A run that could have been prevented and a missed opportunity. Two plays. In a game full of great plays and each team getting and giving opportunities, those two plays really hurt The San Diego Padres as they lost to the Giants, 3-2, on Friday night in front of 33,926 fans.
The first, a passed ball by catcher Nick Hundley on a delivery from starter Josh Banks led to a run scoring from third.
The passed ball was just some miscommunication between the pitcher and his catcher. One thought splitter, the other thought fastball.
“We just got crossed up on the signs,” Hundley said. “He threw a split when I thought a fastball was coming. Just bad timing. He shouldn’t have to worry about not being able to see the signs. That’s unacceptable on my end to have that happen.”
The second one ended the game. Three straight singles by Edgar Gonzalez, Brian Giles and Adrian Gonzalez made it a bases-loaded situation, with one out in the bottom of the tenth inning. Kevin Kouzmanoff was coming to the plate. With a 2-2 count, Kouzmanoff hit a hard grounder to I.Ochaoa, the shortstop, who made a great play to touch the bag to get Adrian and then threw out Kouzmanoff at first. Game over.
“It’s one of those things where that’s the way it’s gone for us,” Adrian said. “Kouz hits it in the right spot, at the right speed and he gets thrown out by one step. In other years, he might’ve hit it just off or he beats it out. We tend to hit the balls at the wrong place at the wrong time. And that goes for all of us, the entire year.”
The air of the game seemed like the Padres would get some at-home magic working for them, as the Giants could never really separate themselves. J.Banks did a solid job, allowing two runs one earned on eight hits. Even while T.Lincecum was on the other side throwing 95-mph fastballs that helped him rack up 11 strikeouts during his seven innings of work.
A sacrifice fly by F.Lewis that scored R.Winn gave the Giants a 1-0 lead in the top of the first.
But the Padres answered in the bottom of the second inning, on an RBI single by Luis Rodriguez. On the play, Giants’ first baseman J.Bowker made a great snag, but couldn’t decide where he wanted to go with the ball. As Kouzmanoff charged toward home, Bowker realized that his best play would be to go to first, but Rodriguez slid headfirst into the base and was called safe.
The play tied the game at 1.
The passed ball by Hundley gave the lead back to the Giants, and it would stay that way until the eighth inning.
Coming up in the bottom of an inning that saw center fielder Jody Gerut double-up Bowker at third to prevent an one-out man-on-third situation for the Giants, Adrian walked up the plate. He went through his approach, saw the first pitch from Giants’ reliever J.Taschner and liked it. A lot. So much that he sent it over the left-center-field wall to tie the game.

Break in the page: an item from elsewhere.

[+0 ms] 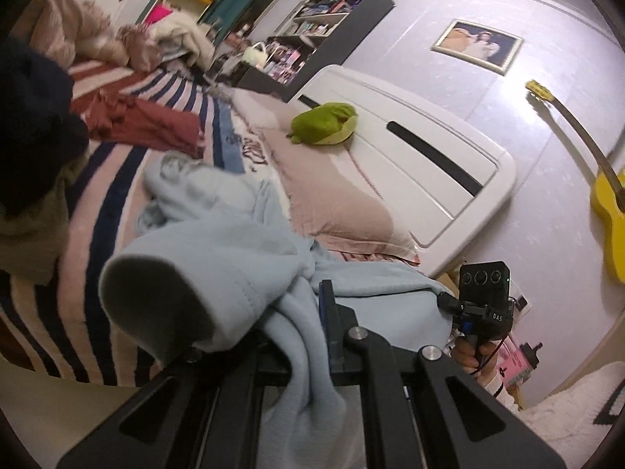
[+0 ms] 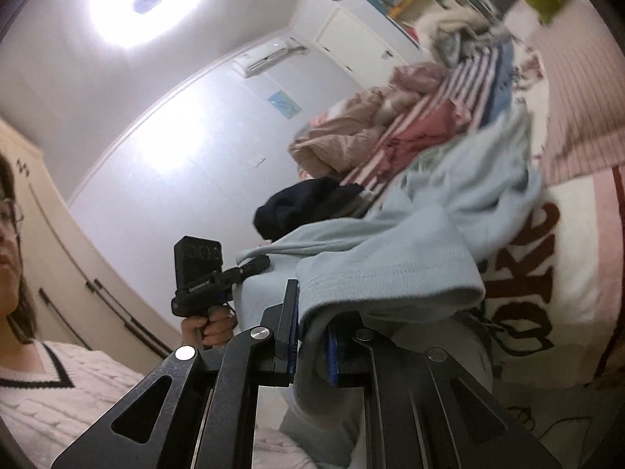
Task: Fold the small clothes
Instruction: 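Grasp the hem with both grippers and fold it up toward the collar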
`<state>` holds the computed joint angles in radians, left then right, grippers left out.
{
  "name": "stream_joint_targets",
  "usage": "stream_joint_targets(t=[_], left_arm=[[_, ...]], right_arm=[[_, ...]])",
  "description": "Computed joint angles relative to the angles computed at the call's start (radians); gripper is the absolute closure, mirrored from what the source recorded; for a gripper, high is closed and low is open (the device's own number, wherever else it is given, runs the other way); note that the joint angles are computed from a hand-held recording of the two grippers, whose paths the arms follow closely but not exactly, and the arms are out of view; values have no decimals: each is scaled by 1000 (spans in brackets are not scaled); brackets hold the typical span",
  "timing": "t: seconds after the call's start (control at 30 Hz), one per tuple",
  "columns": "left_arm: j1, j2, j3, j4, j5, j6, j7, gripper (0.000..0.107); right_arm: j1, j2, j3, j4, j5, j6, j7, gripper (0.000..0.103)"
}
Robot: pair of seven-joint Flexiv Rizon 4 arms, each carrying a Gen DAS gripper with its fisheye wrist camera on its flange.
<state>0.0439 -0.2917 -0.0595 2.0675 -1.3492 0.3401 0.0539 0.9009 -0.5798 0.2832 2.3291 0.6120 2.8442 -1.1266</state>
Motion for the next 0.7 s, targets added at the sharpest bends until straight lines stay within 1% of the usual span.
stream_joint_targets(t=[0.07, 0.1, 0.17, 0.2, 0.23, 0.27, 0.3, 0.33, 0.37, 0.4, 0.43, 0.47, 0.5, 0.53, 0.57, 0.6, 0.67, 0.7], left_arm=[[6, 39, 15, 28, 9, -14, 13, 102], [15, 48, 11, 37, 12, -20, 23, 102], [34, 61, -13, 41, 18, -2, 21, 102], [60, 64, -50, 43, 21, 17, 22, 102], [75, 58, -80, 36, 21, 36, 18, 102], [67, 44, -83, 19, 19, 46, 19, 102], [52, 27, -94, -5, 18, 84, 9, 102], [41, 14, -99, -25, 19, 104, 5, 102], [3, -25, -86, -77, 24, 126, -16, 102], [-54, -63, -47, -132, 24, 144, -40, 102], [-123, -109, 11, -195, 28, 148, -69, 102], [-181, -169, 52, -271, 30, 161, -104, 102], [-210, -219, 68, -334, 38, 175, -144, 102], [-215, -282, 51, -416, 69, 193, -192, 102], [-208, -348, 10, -497, 113, 239, -248, 102], [-204, -408, -4, -578, 168, 237, -298, 102], [-161, -536, -111, -741, 340, 289, -434, 102], [-134, -606, -186, -823, 448, 325, -518, 102]], right_arm=[[38, 29, 4, -5, 55, -17, -43, 97], [55, 44, 6, -11, 84, -32, -69, 97], [70, 65, 5, -30, 130, -63, -112, 97], [66, 80, 2, -36, 147, -89, -130, 97], [55, 82, 4, -29, 144, -90, -128, 97], [41, 88, 2, -29, 137, -101, -128, 97], [19, 101, -4, -26, 125, -124, -125, 97], [-6, 120, -15, -24, 115, -163, -127, 97], [-22, 139, -23, -22, 111, -194, -134, 97], [-61, 155, -37, -18, 75, -237, -127, 97], [-115, 171, -54, -12, 18, -291, -107, 97], [-147, 178, -68, -12, -16, -329, -95, 97], [-204, 185, -88, -15, -74, -393, -75, 97], [-273, 181, -86, -24, -133, -444, -55, 97], [-343, 172, -90, -33, -210, -491, -13, 97], [-413, 154, -112, -40, -323, -536, 65, 97], [-553, 109, -104, -77, -500, -620, 170, 97], [-614, 81, -103, -108, -580, -675, 215, 97]])
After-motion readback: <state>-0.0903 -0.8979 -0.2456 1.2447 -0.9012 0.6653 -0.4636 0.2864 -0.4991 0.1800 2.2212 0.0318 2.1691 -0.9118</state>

“When I hit it, I told myself it was out of here,” Adrian said. “But then two steps into it, I was like, ‘it might not get out.’ Just the whole PETCO fear of the ball not getting out.”
That’s what felt different about this game. Moments where it seemed like it wouldn’t, it would. Arian tied the game and Mike Adams and Heath Bell would pitch the Padres into extra innings.
In the tenth, Padres manager Bud Black called on future Hall of Fame closer Trevor Hoffman to, at the very least, preserve the tie. But after getting the first two outs, E.Burriss hit a blooper single over the head of Rodriguez. The Giants’ sent pinch-hitter Eugenio Velez to the plate and he hit a 2-0 fastball to right to score Burriss.
That put the Giants ahead, 3-2.
“Same parameters,” T.Hoffman said of pitching in the 10th instead of the ninth, “you gotta put up a goose egg and give your team a chance.”
There was no goose egg this time, but his team did have a chance, with the bases loaded in the tenth for Kouzmanoff. But it just wasn’t their night.